▶ [Raw data]
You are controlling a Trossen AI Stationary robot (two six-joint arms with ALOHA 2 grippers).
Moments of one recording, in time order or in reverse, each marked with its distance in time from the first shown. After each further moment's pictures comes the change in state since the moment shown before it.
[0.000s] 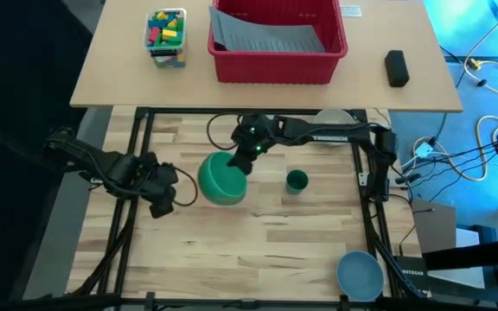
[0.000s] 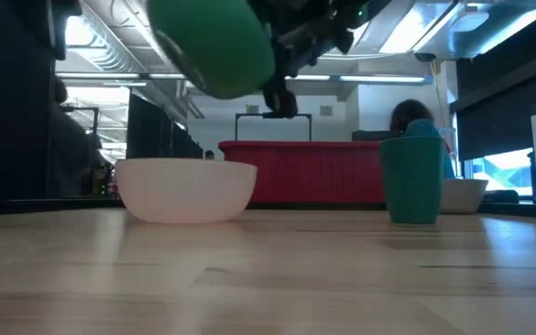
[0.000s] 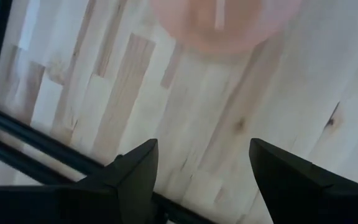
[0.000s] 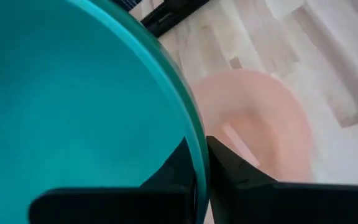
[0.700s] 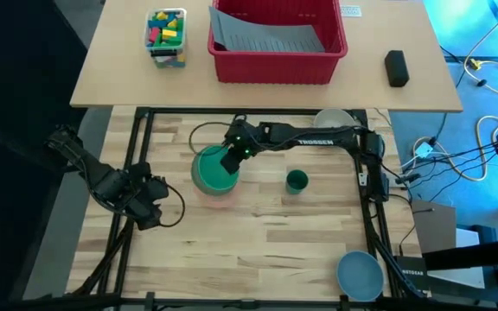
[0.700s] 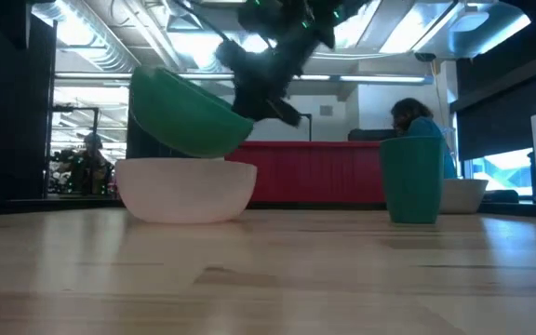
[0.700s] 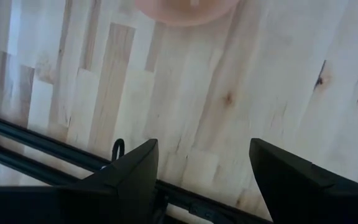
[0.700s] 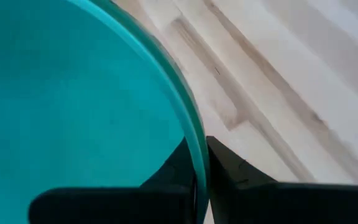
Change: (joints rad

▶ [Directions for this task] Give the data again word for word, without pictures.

▶ [Written response]
You are controlling a Trossen AI Stationary robot (two six-joint arms with ALOHA 2 grippers).
Moments of one recording, in time order or in reverse, each marked with its distance in time from the first shown. After each further moment's pictures comes the change in state since the moment shown before it.
[0.000s] 
[0.000s] 
[0.000s] 
[0.000s] 
[0.700s] 
[0.700s] 
[0.700s] 
[0.700s] 
Change: (joints rad

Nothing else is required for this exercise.